The answer must be the lines from the one containing "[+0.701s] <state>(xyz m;" through the last line of the data below, copied exactly, with nothing else.
- Opening Delimiter -
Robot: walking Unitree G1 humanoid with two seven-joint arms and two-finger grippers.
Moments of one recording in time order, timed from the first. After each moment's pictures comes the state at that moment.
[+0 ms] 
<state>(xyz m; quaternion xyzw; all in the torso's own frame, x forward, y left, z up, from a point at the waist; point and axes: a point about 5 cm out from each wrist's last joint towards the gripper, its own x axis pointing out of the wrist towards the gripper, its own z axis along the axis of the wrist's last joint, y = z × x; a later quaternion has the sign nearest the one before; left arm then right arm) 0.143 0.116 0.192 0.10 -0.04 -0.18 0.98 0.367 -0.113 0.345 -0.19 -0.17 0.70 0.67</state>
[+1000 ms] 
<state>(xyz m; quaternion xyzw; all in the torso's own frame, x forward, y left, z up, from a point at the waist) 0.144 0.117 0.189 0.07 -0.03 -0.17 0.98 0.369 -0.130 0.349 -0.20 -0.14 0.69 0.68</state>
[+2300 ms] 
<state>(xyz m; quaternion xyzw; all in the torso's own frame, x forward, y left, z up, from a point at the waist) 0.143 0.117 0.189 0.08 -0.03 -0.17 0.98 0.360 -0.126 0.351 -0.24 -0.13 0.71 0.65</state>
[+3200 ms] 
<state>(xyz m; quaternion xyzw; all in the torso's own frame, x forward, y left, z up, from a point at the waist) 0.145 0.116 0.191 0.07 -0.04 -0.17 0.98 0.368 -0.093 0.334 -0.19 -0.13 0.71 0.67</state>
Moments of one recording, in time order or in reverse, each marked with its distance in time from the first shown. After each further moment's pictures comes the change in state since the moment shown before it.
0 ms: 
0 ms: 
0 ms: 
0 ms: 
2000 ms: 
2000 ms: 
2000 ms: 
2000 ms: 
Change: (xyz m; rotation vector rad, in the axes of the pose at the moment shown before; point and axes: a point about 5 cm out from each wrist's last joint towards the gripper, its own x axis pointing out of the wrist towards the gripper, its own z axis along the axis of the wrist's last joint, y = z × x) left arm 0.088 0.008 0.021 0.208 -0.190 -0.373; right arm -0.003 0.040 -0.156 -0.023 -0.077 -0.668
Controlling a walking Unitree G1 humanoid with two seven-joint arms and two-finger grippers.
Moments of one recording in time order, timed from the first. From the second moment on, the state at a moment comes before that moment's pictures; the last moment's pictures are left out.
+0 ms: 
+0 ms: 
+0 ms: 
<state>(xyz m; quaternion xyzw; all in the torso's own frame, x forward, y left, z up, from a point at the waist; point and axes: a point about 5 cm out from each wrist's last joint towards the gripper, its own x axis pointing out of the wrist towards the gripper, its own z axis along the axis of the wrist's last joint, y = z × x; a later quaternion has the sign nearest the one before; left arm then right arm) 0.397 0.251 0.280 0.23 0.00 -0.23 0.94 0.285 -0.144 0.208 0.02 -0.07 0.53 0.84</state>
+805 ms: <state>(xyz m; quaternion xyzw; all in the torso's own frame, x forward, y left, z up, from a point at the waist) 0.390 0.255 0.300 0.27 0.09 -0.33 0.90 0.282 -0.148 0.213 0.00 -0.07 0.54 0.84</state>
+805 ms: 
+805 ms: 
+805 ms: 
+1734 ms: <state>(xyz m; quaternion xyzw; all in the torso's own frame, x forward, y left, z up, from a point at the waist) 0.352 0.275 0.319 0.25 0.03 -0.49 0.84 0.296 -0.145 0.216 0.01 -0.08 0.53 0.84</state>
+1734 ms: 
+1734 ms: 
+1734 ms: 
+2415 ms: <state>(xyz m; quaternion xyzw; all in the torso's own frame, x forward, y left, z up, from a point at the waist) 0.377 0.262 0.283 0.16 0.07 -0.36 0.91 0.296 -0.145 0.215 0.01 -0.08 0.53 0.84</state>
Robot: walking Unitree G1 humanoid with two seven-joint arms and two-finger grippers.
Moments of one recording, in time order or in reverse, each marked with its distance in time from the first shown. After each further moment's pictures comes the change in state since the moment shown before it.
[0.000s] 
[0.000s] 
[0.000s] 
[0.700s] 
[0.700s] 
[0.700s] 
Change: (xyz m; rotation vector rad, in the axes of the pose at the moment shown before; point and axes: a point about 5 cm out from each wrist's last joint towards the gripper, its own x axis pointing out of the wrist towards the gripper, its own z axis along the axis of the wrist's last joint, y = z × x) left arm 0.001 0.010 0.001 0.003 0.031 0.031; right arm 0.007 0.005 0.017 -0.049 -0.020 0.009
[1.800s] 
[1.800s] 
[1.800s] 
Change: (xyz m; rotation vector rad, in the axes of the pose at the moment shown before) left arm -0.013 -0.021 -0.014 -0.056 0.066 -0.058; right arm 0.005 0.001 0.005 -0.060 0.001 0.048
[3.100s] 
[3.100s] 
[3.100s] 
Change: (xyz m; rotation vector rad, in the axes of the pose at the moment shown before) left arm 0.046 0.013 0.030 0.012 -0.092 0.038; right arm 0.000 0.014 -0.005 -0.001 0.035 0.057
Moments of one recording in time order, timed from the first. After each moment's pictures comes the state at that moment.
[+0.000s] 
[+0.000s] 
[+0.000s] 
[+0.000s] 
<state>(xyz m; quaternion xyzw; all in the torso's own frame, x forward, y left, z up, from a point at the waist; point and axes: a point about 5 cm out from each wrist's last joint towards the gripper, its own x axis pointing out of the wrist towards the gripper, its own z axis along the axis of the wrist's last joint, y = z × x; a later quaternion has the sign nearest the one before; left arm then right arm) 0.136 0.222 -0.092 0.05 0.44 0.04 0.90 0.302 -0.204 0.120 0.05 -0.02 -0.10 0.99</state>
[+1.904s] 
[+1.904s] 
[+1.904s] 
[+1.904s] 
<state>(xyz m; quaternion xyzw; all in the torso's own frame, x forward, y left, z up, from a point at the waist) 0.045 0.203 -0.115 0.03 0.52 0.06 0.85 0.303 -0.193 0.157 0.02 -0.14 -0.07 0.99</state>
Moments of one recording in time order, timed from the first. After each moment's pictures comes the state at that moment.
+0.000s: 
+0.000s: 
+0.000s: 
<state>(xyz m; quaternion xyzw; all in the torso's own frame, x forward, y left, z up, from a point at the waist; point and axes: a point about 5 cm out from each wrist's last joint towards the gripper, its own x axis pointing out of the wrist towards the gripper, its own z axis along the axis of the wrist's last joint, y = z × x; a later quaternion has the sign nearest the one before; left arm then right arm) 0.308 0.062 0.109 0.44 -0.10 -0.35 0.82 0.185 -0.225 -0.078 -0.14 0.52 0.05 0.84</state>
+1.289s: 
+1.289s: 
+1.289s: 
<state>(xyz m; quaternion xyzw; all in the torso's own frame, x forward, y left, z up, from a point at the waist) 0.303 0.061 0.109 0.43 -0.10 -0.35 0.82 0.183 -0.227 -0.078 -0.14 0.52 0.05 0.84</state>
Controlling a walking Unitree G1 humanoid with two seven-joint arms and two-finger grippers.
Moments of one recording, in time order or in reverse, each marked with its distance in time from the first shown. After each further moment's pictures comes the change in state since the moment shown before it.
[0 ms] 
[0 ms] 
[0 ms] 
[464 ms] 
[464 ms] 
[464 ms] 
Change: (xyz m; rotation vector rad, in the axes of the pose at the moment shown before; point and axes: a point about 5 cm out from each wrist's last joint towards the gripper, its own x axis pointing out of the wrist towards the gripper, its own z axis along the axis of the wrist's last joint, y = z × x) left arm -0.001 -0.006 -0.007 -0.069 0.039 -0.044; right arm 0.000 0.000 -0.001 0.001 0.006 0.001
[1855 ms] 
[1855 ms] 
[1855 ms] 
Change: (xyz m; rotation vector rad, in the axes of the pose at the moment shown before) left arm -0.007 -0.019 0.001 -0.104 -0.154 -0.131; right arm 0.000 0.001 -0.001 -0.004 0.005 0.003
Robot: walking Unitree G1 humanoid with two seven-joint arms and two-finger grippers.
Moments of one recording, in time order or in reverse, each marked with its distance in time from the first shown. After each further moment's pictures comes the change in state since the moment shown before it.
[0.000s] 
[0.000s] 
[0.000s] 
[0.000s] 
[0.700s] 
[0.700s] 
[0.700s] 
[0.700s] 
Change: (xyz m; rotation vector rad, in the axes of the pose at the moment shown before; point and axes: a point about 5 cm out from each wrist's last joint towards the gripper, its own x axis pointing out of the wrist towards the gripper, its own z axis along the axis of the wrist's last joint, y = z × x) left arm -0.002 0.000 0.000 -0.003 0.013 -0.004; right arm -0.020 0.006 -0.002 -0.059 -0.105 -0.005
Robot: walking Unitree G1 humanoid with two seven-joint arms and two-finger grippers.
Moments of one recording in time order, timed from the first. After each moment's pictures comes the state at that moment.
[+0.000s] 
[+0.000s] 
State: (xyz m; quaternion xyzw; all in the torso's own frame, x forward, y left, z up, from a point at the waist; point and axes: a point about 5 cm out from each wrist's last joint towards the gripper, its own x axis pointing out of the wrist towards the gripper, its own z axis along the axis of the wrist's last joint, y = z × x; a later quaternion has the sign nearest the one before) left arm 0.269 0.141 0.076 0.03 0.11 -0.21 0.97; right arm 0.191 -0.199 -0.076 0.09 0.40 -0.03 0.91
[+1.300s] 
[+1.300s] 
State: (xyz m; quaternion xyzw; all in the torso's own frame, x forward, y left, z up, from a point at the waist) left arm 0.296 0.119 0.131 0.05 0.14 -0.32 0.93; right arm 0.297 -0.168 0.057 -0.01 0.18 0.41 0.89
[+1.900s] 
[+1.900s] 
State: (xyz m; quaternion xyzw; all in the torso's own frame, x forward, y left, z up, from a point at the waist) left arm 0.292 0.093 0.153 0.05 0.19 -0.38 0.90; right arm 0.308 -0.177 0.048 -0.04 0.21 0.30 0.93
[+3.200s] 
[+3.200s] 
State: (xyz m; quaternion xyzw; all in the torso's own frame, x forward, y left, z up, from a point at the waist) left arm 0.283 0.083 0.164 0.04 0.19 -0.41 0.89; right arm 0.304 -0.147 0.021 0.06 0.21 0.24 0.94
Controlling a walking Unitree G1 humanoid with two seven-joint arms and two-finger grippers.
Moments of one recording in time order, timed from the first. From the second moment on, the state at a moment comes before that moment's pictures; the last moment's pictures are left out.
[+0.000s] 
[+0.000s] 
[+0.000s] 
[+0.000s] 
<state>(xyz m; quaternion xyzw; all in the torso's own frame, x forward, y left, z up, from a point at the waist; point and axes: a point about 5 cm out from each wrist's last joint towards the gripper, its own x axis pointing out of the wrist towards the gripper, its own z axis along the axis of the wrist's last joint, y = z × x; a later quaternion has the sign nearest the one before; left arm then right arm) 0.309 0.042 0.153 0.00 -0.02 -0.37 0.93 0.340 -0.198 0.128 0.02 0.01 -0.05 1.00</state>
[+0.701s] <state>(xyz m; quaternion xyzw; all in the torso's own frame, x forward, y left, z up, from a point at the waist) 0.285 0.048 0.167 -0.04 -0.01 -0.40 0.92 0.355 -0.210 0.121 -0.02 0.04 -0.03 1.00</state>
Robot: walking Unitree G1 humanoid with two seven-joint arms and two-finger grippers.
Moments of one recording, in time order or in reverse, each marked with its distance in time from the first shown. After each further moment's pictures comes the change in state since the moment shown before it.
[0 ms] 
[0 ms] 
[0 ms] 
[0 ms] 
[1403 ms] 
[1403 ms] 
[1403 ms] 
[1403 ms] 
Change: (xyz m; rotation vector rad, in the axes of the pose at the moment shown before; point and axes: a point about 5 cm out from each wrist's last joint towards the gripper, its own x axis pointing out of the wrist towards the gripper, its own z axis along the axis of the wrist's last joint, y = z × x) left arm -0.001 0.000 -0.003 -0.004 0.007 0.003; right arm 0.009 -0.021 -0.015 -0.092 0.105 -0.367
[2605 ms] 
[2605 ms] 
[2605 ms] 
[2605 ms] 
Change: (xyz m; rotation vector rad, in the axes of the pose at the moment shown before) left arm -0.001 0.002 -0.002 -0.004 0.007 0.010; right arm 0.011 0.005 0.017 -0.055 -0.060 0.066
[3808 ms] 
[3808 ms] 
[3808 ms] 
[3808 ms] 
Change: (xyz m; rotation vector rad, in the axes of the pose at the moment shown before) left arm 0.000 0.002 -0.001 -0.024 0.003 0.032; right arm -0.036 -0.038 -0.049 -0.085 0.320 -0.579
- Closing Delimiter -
- _Exercise result_:
[+0.701s] <state>(xyz m; quaternion xyzw; all in the torso's own frame, x forward, y left, z up, from a point at the waist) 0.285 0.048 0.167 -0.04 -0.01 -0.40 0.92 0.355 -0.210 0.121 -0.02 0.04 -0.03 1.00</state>
Robot: walking Unitree G1 humanoid with two seven-joint arms and two-finger grippers.
Moments of one recording, in time order or in reverse, each marked with its distance in time from the first shown. After each further moment's pictures comes the change in state since the moment shown before it.
[0 ms] 
[0 ms] 
[0 ms] 
[0 ms] 
[1403 ms] 
[1403 ms] 
[1403 ms] 
[1403 ms] 
Change: (xyz m; rotation vector rad, in the axes of the pose at the moment shown before; point and axes: a point about 5 cm out from each wrist's last joint towards the gripper, its own x axis pointing out of the wrist towards the gripper, its own z axis along the axis of the wrist's last joint, y = z × x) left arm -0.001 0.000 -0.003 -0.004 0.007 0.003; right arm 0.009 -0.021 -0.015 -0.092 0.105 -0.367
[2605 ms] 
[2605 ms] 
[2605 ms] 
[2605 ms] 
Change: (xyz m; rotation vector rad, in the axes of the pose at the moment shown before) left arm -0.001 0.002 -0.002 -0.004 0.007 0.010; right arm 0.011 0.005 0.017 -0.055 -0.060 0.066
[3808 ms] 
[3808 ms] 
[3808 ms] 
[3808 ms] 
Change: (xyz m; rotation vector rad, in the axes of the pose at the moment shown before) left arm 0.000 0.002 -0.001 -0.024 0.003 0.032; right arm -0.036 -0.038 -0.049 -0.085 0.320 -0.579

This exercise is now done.